Poverty alleviation is expected to make better progress in the next 50 years than in the past, as a trickle-down effect of the growing middle class. Increasing stress on education, reservation of seats in government jobs and the increasing empowerment of women and the economically weaker sections of society, are also expected to contribute to the alleviation of poverty.

Meanwhile, Sri Lanka can be proud that its social policies have cushioned the effects of absolute poverty, despite difficult circumstances. Virtually every child attends school in uniform, and basic literacy is over 90%. Medical facilities are available to everyone and no one is denied hospitalisation where needed. There are slums but nothing to be compared with those seen throughout India and those surrounding many cities in Africa and South America. The problem of rubbish is possibly worse in many Indian urban areas and added to by cows that are allowed unhindered to wander the streets. Thousands of old overcrowded buses, with their windows removed, ply the streets choking out black smoke.

This is not the India that the government wishes to convey to the world. A vast country where over 25,000 farmers have taken their own lives since 1997, knowing that their debts are impossible to repay. A country where millions have no access to clean drinking water or electricity. It is the rising middle class with access to excellent private education, private hospitals, and private transport that the world is encouraged to see. Newly built houses and apartment blocks can be seen alongside shopping malls that vie with the best in many western countries.

Little of this new wealth and confidence is going to the rural and urban poor. In contrast, Sri Lanka has made some very positive gains in alleviating the plight of those in poverty. There are numerous ways in which the government is trying to uplift their lives, and education with all its faults, brings some positive changes. Villages are being provided with water and electricity and numerous roads are being renovated to make for better access. More must be done but compared with India Sri Lanka can be proud of its achievements.

Surely India should welcome the experience of Sri Lanka in its rural policies, and especially in its experience in creating a literate society through public education. Maybe Sri Lanka could also offer some financial aid to eradicate or at least alleviate the plight of street children. In 1994 UNICEF estimated there were at least 11 million in India! Sri Lanka has many children’s homes so that few are left to live on the streets.
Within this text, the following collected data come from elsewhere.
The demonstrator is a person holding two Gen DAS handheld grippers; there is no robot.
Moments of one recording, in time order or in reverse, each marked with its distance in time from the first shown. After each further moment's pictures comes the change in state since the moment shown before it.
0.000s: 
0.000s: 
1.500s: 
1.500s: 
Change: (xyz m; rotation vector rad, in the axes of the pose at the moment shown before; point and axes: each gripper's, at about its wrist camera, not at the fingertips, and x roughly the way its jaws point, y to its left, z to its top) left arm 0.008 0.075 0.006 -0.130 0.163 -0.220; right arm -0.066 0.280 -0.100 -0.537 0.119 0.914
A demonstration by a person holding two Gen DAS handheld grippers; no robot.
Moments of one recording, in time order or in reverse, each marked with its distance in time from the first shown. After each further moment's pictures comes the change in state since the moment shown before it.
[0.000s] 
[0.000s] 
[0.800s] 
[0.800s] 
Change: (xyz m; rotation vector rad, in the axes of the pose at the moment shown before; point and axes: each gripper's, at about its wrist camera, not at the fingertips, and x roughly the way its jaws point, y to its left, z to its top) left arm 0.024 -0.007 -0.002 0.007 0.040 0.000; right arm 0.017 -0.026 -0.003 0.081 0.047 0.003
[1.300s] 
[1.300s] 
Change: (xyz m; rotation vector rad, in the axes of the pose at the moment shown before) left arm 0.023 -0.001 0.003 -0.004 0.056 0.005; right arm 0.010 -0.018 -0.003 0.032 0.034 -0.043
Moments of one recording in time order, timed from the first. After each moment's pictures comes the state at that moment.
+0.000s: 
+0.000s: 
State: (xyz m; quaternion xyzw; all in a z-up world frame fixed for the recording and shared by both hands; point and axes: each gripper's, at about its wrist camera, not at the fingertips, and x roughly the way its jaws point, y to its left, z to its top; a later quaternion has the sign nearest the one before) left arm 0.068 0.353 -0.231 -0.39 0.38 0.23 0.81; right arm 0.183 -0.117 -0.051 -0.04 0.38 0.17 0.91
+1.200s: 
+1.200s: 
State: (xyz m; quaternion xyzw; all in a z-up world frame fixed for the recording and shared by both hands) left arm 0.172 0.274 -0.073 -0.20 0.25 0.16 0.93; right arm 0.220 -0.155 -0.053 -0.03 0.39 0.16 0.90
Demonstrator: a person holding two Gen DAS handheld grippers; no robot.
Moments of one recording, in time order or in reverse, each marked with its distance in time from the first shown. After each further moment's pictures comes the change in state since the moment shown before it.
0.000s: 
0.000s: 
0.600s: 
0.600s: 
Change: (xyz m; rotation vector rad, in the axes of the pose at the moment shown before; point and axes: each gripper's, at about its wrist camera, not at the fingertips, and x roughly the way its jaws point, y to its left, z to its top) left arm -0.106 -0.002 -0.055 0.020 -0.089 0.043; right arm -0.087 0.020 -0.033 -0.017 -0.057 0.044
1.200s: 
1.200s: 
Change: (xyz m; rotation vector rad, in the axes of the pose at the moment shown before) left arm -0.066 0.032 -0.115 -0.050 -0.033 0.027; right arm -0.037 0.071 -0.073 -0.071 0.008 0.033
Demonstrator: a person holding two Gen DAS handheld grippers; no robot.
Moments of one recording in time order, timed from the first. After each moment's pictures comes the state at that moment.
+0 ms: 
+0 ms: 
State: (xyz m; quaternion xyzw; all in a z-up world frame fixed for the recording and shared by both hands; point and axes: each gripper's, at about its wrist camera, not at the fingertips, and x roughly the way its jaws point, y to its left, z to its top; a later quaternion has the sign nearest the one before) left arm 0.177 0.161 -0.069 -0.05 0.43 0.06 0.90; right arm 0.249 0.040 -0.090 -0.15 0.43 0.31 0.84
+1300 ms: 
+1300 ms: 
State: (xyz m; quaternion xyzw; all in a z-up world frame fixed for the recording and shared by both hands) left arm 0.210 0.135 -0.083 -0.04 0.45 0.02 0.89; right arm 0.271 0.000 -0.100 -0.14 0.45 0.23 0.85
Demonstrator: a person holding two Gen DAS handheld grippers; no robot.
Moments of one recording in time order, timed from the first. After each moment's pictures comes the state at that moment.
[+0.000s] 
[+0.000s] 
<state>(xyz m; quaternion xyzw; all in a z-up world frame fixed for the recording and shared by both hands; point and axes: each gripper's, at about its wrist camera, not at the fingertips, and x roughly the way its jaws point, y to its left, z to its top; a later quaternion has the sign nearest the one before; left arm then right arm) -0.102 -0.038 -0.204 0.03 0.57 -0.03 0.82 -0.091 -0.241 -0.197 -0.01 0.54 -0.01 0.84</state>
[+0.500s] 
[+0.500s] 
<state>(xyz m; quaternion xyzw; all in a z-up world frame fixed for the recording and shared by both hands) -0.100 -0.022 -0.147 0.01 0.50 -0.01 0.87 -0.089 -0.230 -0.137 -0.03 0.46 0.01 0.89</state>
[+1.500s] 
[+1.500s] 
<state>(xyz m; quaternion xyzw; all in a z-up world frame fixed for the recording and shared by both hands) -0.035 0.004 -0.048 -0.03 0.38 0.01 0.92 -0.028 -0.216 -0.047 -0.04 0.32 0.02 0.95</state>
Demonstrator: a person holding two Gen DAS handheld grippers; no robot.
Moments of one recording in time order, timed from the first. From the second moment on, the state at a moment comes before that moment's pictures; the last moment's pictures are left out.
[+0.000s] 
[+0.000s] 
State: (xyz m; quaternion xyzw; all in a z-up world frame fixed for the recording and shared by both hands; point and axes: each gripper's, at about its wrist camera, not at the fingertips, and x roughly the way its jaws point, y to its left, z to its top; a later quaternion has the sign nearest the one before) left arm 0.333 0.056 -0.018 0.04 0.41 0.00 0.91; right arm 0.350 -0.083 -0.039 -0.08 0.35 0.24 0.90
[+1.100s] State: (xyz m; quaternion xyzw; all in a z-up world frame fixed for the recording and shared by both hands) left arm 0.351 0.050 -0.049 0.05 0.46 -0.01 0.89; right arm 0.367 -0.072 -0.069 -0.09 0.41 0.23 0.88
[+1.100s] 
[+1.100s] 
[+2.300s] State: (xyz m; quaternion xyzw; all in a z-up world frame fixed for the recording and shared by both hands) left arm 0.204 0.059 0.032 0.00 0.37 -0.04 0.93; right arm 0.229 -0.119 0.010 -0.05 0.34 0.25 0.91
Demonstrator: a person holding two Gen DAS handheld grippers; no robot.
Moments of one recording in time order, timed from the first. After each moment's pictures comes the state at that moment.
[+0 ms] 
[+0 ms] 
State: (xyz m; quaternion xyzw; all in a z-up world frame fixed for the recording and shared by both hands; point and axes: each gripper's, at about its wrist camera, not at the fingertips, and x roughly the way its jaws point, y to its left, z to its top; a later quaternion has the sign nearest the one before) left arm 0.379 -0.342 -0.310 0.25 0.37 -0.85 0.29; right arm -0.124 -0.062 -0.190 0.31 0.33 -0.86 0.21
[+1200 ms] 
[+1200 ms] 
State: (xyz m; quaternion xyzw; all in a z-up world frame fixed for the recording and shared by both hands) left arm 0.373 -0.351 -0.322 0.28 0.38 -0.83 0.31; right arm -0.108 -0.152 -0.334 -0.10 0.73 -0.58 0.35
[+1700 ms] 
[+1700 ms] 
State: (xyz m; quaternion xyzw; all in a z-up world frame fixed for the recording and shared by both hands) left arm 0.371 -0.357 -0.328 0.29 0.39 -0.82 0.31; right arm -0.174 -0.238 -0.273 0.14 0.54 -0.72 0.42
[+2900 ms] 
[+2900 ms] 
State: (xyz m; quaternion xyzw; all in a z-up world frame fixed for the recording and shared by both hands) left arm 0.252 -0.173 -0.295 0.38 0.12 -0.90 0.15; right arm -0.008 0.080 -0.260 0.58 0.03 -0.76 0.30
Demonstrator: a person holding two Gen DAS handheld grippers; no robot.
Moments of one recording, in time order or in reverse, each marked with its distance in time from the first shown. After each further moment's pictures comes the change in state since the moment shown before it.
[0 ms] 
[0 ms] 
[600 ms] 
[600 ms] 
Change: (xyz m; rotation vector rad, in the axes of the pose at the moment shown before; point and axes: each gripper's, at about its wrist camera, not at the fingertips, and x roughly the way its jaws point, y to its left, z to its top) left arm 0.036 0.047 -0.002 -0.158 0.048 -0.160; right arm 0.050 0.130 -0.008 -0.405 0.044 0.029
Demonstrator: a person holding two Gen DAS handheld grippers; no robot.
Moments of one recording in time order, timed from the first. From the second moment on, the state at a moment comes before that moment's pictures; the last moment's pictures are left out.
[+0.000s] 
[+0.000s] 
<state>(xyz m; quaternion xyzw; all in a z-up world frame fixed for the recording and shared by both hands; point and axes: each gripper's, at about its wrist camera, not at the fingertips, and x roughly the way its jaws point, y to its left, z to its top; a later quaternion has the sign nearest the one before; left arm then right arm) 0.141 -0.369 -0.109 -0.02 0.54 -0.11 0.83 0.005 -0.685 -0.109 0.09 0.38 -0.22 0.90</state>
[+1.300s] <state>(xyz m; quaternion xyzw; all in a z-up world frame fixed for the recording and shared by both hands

Thank you India for your assistance so far but now your need is greater than ours. Let us know how we can help. As a start many of the better off schools in Sri Lanka can sponsor charities that are dedicated to helping these street children. Just imagine if every student at Ananda College donated just 5 rupees a week to this charity, this would bring well over one lakh of Rupees each month. Isn’t this an educational goal as well as a religious fulfilment?